WHAT YOU WILL DO |
Pick every line out of the entries below that has the string "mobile", and copy it.

───── PROVIDED INFORMATION

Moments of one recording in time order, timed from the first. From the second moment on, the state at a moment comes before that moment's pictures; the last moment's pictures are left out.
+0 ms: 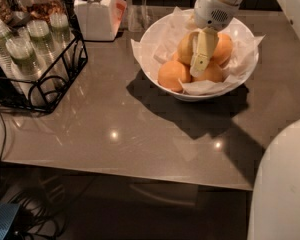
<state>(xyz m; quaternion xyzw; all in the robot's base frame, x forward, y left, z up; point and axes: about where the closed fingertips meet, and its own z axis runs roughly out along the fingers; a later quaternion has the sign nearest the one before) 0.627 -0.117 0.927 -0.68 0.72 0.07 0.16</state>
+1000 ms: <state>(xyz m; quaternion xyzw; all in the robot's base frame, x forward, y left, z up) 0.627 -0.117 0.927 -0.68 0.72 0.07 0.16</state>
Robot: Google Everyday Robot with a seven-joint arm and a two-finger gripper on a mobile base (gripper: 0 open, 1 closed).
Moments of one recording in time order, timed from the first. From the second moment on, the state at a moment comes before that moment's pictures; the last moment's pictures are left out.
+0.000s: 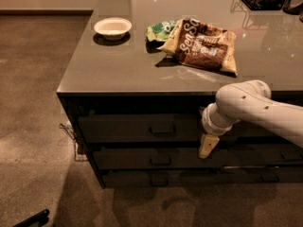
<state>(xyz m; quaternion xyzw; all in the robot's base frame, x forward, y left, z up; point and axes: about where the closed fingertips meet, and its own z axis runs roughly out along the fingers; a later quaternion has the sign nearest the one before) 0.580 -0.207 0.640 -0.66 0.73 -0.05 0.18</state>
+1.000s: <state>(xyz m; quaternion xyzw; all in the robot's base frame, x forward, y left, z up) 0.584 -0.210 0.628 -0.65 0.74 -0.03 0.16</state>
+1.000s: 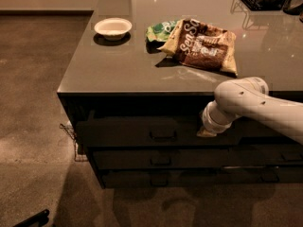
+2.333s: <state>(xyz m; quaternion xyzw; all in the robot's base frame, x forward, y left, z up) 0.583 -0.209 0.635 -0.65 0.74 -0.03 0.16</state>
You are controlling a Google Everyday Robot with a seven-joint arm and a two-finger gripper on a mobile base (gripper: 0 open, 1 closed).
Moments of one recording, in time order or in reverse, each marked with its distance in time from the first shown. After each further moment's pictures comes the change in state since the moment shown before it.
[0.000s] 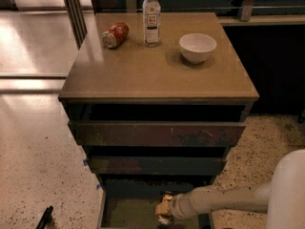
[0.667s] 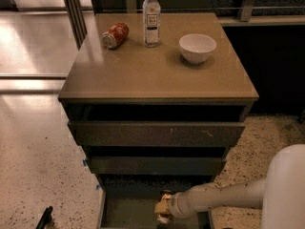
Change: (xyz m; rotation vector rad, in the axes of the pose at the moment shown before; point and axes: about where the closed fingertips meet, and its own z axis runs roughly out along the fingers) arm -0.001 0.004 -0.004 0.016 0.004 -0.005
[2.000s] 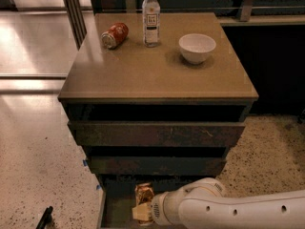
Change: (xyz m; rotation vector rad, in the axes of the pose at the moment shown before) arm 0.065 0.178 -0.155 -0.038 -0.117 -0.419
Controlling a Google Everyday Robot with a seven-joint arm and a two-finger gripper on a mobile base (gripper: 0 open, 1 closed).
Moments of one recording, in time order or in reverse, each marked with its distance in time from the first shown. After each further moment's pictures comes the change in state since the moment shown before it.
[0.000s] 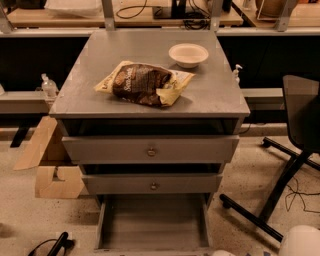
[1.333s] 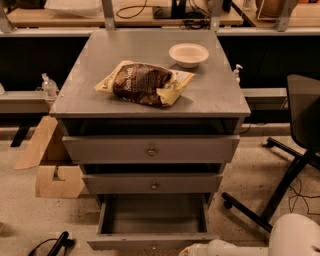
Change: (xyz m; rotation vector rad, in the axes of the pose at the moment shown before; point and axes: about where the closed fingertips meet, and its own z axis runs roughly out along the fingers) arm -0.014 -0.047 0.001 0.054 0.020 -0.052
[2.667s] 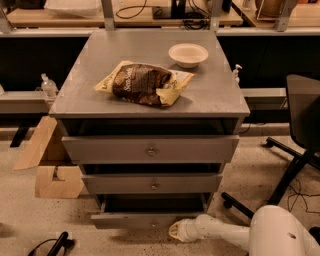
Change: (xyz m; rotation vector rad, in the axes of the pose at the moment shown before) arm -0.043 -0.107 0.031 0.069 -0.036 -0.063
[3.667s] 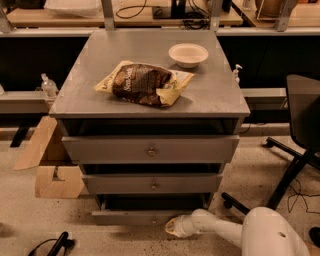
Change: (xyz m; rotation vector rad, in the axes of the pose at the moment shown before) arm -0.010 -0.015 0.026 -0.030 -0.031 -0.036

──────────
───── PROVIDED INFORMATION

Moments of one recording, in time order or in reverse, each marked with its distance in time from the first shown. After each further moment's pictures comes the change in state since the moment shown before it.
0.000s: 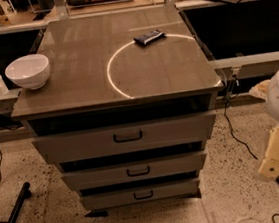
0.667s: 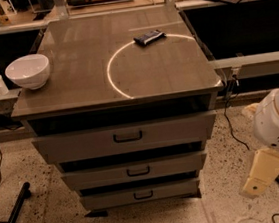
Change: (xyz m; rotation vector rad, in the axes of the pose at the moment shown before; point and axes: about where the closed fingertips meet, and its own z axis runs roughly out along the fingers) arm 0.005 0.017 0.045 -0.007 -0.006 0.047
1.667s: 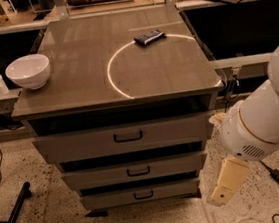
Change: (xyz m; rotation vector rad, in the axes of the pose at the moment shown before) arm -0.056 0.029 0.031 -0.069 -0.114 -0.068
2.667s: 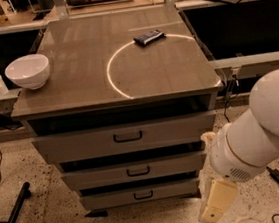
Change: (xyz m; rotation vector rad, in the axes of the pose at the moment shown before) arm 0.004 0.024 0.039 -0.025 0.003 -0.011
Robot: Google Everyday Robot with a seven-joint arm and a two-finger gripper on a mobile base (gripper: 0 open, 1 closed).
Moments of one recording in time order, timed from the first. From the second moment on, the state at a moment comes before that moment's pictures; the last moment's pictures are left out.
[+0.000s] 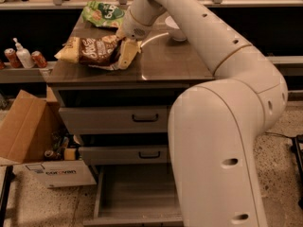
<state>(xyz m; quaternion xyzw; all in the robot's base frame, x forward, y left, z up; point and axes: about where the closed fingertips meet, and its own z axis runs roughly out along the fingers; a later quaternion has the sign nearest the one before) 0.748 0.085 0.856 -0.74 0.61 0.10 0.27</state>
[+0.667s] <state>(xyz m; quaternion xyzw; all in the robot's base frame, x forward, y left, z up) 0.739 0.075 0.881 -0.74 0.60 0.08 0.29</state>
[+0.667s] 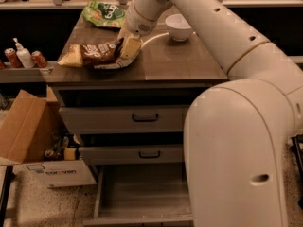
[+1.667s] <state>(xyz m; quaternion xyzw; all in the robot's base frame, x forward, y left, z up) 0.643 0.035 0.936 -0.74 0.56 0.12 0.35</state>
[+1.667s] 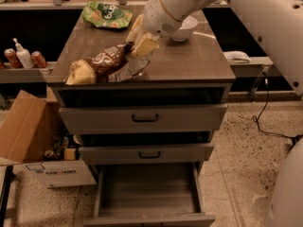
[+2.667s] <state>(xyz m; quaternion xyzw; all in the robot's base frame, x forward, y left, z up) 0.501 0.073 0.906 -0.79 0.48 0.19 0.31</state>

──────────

SOLUTION FOR THIS TASK |
Robot: Google Everyday Robot with a seven-joint arm and a two-finger gripper on a mobile base (gripper: 0 open, 1 closed).
You are controlling a Google Everyday Robot with a seven-joint arm and a two-finger gripper on a mobile base (gripper: 0 open, 1 closed).
Controlling a Google Everyday Robot with a seven-joint arm and a two-finger gripper on a mobile base (gripper: 0 open, 1 closed).
Robot: Google Everyday Robot with a seven-joint arm and a two-finger gripper on a mobile base (gripper: 0 open, 1 closed).

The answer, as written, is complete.